WORK TO BE COMPLETED —
Identify each line below that contains the word "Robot", and copy it out.

★ ★ ★ ★ ★

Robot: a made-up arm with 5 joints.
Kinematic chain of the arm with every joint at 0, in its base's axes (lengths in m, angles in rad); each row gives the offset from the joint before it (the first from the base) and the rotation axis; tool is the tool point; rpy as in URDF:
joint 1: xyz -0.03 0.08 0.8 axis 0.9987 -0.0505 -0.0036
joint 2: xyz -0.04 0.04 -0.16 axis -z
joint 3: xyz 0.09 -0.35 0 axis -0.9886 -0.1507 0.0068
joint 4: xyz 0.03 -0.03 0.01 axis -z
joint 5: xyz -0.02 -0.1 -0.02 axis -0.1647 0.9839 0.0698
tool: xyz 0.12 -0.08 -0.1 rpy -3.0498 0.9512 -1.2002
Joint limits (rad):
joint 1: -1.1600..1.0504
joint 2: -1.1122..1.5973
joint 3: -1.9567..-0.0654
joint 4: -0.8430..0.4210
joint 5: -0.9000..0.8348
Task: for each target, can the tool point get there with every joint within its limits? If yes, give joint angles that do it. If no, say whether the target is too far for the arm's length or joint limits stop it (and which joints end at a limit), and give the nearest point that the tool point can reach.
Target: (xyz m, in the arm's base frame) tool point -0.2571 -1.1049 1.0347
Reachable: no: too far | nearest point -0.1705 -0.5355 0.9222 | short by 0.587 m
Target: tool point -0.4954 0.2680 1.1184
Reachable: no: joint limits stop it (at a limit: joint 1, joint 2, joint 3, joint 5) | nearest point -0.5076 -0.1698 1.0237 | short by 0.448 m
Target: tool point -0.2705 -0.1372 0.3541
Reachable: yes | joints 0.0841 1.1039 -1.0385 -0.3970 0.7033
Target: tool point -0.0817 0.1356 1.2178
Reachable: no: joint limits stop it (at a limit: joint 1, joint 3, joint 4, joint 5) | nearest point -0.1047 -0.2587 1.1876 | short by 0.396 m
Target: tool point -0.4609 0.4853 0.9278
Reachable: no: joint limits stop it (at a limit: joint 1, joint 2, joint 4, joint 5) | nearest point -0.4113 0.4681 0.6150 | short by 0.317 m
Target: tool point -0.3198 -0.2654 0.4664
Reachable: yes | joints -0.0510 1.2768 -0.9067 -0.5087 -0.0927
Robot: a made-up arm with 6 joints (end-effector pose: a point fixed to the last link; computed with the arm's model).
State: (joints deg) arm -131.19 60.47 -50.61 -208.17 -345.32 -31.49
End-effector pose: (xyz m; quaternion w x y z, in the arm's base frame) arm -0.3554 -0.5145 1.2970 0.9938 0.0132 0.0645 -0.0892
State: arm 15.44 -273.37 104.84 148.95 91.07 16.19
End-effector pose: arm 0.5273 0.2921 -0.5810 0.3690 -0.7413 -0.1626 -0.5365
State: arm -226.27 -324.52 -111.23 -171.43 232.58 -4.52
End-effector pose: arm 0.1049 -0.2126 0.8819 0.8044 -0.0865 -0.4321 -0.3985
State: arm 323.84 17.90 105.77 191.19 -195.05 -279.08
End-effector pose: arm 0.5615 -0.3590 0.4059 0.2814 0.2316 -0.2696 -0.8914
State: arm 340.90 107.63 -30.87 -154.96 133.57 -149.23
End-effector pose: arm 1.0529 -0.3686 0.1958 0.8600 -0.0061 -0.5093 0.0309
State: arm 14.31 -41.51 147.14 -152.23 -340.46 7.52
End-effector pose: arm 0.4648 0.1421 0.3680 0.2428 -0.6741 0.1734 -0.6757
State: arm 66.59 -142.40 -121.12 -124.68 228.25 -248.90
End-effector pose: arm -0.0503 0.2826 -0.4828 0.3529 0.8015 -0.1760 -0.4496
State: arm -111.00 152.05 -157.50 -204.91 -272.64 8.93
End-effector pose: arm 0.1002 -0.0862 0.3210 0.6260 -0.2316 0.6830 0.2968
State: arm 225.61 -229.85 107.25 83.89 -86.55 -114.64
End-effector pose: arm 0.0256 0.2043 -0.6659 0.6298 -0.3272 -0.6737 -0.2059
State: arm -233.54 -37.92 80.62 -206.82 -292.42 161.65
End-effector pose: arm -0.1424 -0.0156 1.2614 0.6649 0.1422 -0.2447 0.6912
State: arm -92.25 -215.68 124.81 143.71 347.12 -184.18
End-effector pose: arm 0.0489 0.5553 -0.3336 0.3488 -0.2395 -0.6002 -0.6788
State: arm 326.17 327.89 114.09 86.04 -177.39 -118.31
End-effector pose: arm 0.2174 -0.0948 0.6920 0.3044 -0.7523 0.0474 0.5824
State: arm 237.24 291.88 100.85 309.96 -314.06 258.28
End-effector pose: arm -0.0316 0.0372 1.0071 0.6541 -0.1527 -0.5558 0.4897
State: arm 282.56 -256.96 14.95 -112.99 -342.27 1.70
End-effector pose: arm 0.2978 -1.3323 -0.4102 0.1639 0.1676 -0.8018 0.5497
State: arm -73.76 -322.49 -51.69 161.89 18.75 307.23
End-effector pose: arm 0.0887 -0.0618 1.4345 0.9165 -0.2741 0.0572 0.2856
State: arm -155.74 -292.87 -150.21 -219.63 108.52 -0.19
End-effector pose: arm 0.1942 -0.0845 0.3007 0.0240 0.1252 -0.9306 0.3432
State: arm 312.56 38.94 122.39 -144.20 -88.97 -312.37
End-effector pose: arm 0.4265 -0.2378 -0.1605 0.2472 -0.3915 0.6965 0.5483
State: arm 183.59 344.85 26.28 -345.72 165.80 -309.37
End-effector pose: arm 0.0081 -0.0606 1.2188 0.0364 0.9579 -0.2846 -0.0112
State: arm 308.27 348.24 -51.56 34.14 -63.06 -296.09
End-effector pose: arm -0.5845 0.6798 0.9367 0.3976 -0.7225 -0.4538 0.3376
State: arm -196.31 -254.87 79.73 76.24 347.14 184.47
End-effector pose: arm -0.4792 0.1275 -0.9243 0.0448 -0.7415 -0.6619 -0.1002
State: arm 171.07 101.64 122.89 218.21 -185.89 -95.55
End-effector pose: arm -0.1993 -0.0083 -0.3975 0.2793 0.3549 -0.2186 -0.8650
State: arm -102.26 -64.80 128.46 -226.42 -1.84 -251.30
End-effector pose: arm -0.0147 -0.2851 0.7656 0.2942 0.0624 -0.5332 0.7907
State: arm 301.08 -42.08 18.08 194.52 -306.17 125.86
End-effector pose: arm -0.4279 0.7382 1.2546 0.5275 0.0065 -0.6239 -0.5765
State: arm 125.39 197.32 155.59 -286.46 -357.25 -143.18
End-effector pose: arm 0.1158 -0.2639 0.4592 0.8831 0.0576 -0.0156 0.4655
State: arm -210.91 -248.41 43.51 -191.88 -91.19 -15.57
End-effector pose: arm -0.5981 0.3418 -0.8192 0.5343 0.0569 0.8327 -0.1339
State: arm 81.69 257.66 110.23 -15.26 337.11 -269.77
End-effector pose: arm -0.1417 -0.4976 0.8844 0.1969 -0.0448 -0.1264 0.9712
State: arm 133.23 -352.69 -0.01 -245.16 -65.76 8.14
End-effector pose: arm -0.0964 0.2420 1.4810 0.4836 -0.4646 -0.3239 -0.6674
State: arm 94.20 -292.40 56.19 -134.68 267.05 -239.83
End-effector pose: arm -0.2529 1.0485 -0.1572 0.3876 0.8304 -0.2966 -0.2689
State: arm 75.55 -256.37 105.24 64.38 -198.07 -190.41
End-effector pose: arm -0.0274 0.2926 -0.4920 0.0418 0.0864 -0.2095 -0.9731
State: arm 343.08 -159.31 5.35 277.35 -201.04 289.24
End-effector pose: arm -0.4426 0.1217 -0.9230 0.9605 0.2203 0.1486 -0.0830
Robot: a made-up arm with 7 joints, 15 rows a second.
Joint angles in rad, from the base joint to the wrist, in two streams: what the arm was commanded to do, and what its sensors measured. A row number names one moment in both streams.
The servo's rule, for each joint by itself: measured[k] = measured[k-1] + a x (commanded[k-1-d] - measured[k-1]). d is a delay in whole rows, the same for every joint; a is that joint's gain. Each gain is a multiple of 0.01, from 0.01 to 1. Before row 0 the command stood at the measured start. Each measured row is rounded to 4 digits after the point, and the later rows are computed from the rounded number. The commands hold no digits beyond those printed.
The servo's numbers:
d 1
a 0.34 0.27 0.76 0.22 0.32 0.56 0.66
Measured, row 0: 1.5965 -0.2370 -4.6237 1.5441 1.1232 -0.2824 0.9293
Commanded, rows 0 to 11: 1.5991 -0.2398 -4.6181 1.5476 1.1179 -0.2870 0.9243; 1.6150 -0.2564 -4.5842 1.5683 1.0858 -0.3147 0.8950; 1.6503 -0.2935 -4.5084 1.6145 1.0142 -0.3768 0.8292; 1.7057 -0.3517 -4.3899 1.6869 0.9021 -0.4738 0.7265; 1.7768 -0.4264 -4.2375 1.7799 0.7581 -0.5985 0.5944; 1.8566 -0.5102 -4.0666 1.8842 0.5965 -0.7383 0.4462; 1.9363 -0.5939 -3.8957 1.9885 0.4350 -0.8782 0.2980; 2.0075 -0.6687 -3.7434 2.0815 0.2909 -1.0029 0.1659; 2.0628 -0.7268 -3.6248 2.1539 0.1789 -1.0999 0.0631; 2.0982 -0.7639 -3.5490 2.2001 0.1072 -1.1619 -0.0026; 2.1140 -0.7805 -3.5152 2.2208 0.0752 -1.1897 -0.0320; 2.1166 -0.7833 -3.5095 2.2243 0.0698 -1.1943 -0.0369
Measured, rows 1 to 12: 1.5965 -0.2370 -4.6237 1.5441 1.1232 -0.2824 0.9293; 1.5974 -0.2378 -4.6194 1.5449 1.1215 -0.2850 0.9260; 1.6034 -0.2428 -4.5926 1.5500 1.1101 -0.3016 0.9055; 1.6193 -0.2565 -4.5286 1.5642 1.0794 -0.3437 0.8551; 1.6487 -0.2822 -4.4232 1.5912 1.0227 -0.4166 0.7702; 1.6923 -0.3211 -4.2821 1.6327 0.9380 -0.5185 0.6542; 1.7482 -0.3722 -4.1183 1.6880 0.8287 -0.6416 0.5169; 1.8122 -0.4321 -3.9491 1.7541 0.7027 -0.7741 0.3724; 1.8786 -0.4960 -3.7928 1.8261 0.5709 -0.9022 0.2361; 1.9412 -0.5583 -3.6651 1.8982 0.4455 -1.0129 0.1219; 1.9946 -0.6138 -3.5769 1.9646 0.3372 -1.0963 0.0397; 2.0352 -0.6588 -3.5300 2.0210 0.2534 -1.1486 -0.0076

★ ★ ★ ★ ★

REPLY —
Robot: a made-up arm with 5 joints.
Robot: a made-up arm with 6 joints (end-effector pose: a point fixed to the last link; computed with the arm's model).
Robot: a made-up arm with 7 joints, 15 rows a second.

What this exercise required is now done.